# LGB MTS 55016 controller using wireless question



## cenright (Dec 27, 2007)

I'm searching online but can't seem to figure out if I can use just one LGB 55056 wireless receiver to communicate with more than one LGB 55051 wireless transmitter equipped throttle? Or will I need one receiver for each transmitter?

I've found that you can use more than one wireless receiver to increase the range, but I'm not interested in doing that.

I have one 55056 and one 55051 right now. I have another throttle that would be nice if it was wireless as well, but wouldn't want to also have to pay for another receiver if I have to.

Thanks in advance.

Chris


----------



## Cougar Rock Rail (Jan 2, 2008)

Hi Chris, 

You can connect up to eight wireless remotes to the one wireless receiver according to the manual. 
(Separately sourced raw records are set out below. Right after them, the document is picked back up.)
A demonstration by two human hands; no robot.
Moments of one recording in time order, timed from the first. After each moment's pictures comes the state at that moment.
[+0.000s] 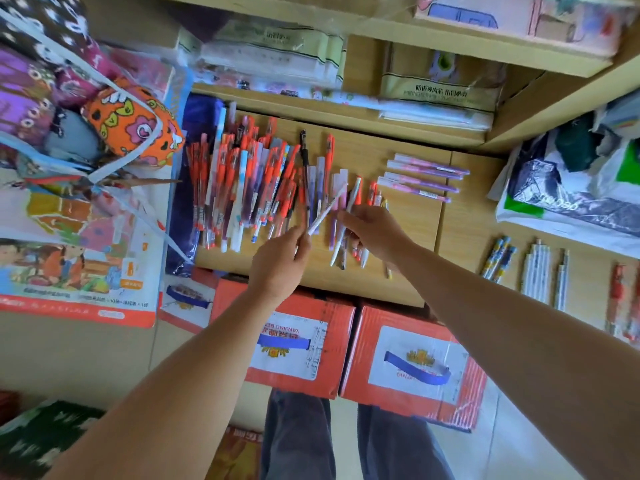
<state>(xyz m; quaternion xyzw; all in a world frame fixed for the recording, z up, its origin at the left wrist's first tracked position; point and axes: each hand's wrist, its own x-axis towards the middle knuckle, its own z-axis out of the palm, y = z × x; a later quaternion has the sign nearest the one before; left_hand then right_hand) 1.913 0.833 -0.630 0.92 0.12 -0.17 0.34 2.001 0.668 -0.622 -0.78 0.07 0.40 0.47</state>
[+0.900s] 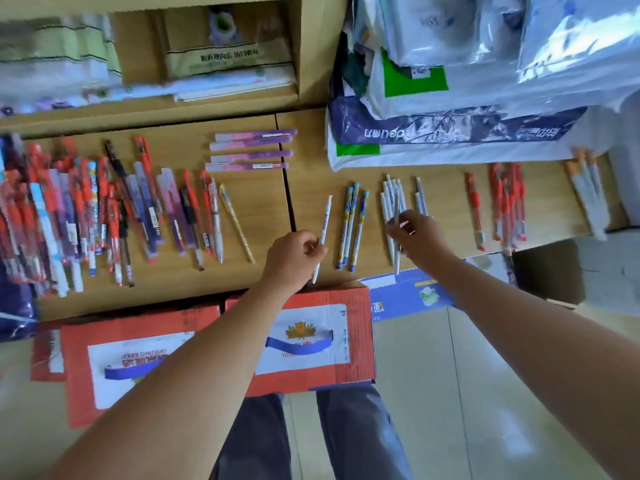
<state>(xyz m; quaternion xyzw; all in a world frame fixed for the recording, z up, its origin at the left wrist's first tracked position) 1.930 0.590 -0.644 0.85 0.05 -0.32 0.42 1.932 0.356 -0.654 -0.85 0.26 0.24 0.38</state>
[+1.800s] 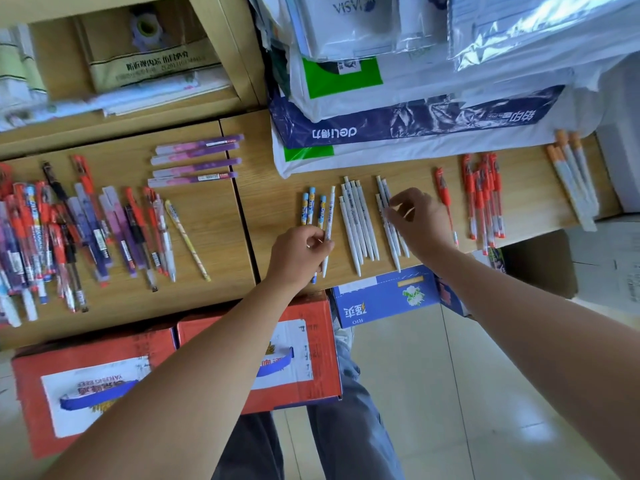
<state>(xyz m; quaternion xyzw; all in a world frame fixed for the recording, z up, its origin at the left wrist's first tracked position) 1.947 0.499 -0.660 0.83 0.06 -0.32 0.44 1.947 0.280 -0.664 -0.91 0.19 0.16 0.33</state>
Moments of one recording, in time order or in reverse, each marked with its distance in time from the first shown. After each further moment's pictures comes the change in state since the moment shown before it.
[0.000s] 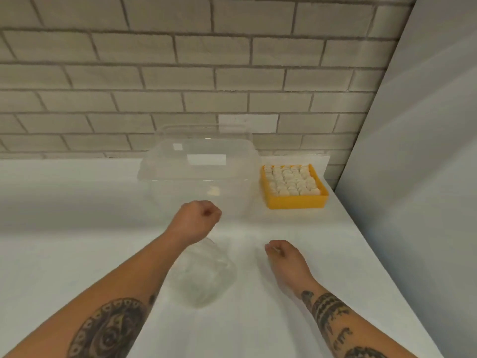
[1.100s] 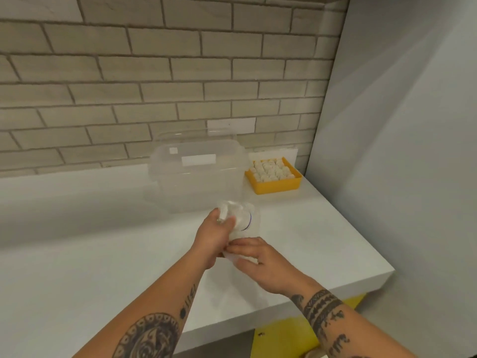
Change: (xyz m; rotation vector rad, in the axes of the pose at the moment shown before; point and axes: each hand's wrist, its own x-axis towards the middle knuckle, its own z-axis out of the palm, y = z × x) left_hand -0.123 -0.016 0.000 -0.668 -0.147 -0.111; right_hand -0.178 -0.068 0.072 -0.228 -0.150 -0.527
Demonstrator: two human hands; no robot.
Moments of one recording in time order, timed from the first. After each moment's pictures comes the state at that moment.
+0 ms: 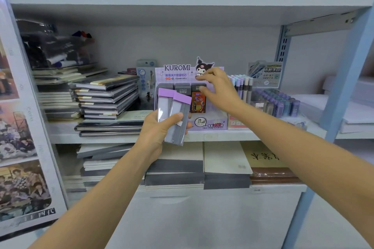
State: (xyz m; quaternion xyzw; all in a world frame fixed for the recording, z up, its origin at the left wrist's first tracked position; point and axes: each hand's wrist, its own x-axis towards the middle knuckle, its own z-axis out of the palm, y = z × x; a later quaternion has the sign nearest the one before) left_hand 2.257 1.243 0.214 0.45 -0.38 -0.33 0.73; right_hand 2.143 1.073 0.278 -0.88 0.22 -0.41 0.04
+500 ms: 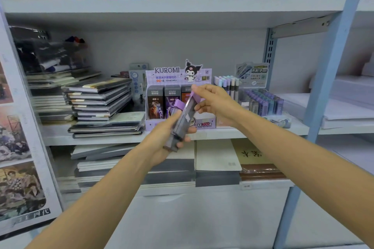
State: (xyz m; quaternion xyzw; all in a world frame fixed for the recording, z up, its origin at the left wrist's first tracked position) left_hand 2.229 1.235 0.214 0.51 -0.37 -0.46 0.62; right_hand 2.102 1.116 0.272 -0.73 0.17 -0.35 0.57
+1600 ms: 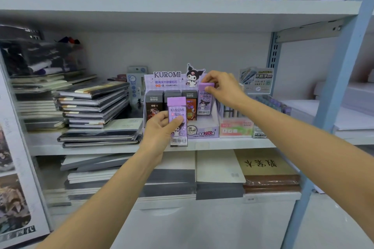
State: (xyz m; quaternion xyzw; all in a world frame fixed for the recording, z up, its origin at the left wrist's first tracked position) left_hand 2.250 1.207 0.214 0.52 -0.41 -0.26 0.70; right_hand 2.121 1.045 0.301 -0.88 0.27 -0.39 0.10
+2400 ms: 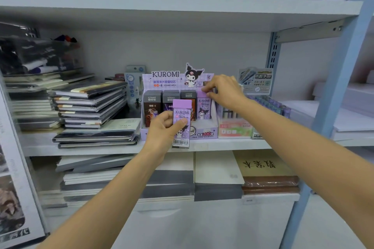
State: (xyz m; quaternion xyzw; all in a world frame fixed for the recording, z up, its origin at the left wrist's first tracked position) left_hand 2.241 1.200 0.214 0.53 -0.44 -0.24 0.69; right_hand 2.124 1.033 0.299 -0.89 0.30 -0.33 -0.04
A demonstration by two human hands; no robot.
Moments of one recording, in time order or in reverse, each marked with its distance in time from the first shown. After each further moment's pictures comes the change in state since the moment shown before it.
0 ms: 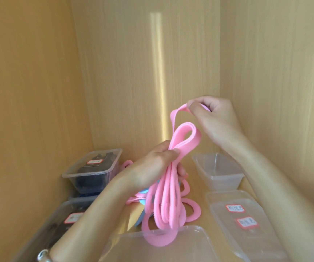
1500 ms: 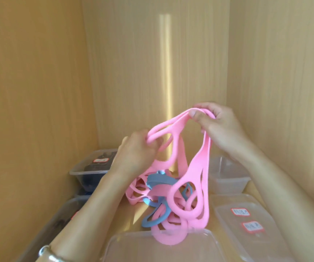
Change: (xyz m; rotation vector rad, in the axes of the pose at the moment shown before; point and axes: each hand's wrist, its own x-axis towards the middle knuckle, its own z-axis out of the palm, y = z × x) left_hand 0.003 -0.004 -0.035 0.644 0.574 0.083; right_hand 0.006 0.024 0.005 -0.024 -0.102 -0.023
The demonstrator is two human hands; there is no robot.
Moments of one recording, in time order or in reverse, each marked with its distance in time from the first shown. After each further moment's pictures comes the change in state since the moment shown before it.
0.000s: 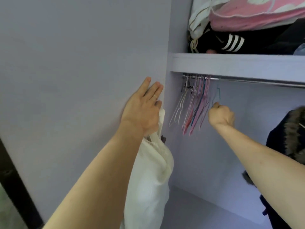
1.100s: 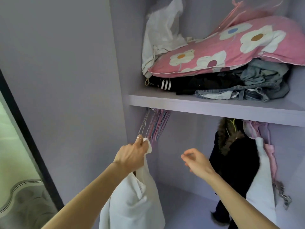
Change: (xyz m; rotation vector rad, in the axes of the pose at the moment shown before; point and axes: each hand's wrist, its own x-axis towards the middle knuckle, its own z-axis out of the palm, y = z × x) left_hand -0.059 0.044 -0.236 -0.673 -0.196 -0.008; right_hand -0.121 0.096 -0.299 0.207 -0.554 -0.017
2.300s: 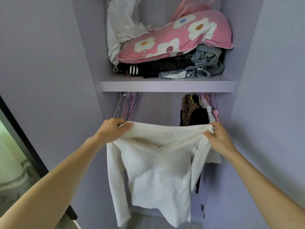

If you're ever looking for LGB manuals, you can find them here, at Champex-Linden: 
http://www.champex-linden.de/cl_pi_lgb.htm#Anker1-0 
Or also in the download centre of the Massoth website. 

Keith


----------



## Dan Pierce (Jan 2, 2008)

LGB manual states only 3 receivers can be connected at once to a central station and all must have address of 2. 
To connect more you need an additional component and this info is in the 55055_55056 manual.


----------



## Greg Elmassian (Jan 3, 2008)

Dan, what does that limitation mean in terms of operation? 

Thanks, Greg


----------



## Dan Pierce (Jan 2, 2008)

The main limits of a good working MTS wireless is 50 feet of coverage, and by using multiple receivers, you can get better coverage by placing receivers about every 75 feet.

If you needed 200 feet of coverage, you would need more than 3 receivers and to do this the next 3 neet a separate connection to the command station.
LGB had a low current limit on command station attachments and needed buffers for additional components that were added on.

And another issue several of us have with MTS transmitters is they go 'bad' and the range is only 10 feet!! (3 of us have this issue).
To get this doubled to 20 feet, the receivers need to be placed on a metal pan such as a large aluminum pie plate. It works and I assume it is just creating a better ground reflection of the signal.


----------